> **TASK OBJECTIVE**
From the records below, copy each line that has the word "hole" in it.

(Data excerpts)
::::::::
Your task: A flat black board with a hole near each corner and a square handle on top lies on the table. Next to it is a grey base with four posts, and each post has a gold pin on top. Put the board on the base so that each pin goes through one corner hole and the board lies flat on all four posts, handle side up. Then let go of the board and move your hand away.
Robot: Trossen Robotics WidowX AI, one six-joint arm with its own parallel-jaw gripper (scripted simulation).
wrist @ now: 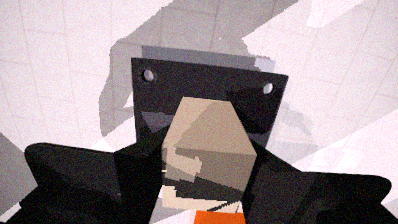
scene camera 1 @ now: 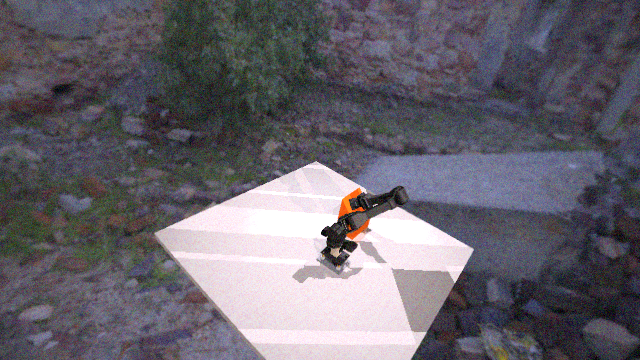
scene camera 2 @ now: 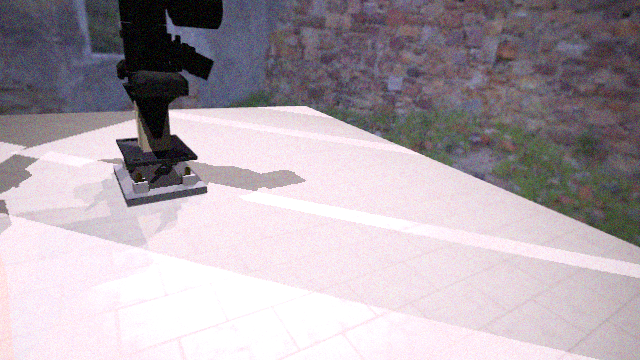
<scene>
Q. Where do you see a flat black board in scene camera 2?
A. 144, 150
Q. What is the gripper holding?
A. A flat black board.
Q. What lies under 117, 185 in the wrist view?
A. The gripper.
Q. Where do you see a grey base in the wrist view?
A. At 160, 53
</scene>
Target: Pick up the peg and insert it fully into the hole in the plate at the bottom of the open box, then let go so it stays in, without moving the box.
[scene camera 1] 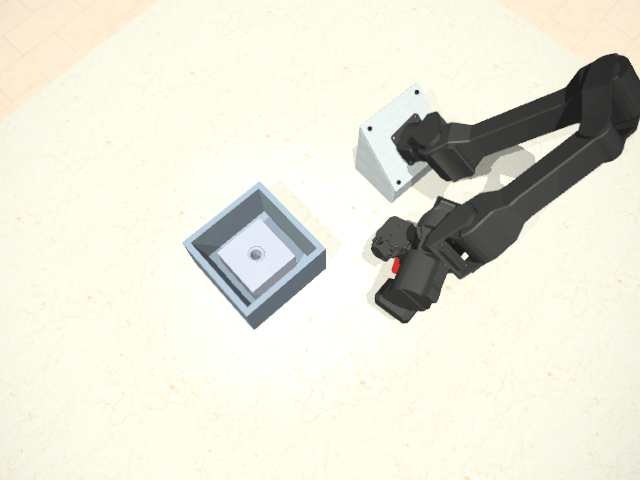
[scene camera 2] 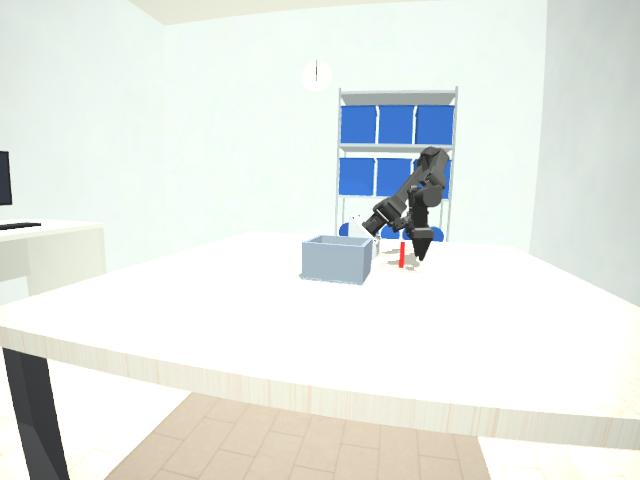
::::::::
> **RESULT FOR THIS TASK**
Your task: A flat black board with a hole near each corner and a square handle on top lies on the table. Next to it is a grey base with four posts, and each post has a gold pin on top. Put the board on the base so that each pin goes through one corner hole and the board lies flat on all four posts, handle side up. Then let go of the board and move your hand away.
Target: Pick up the peg and insert it fully into the hole in the plate at the bottom of the open box, then let go so it stays in, without moving the box.

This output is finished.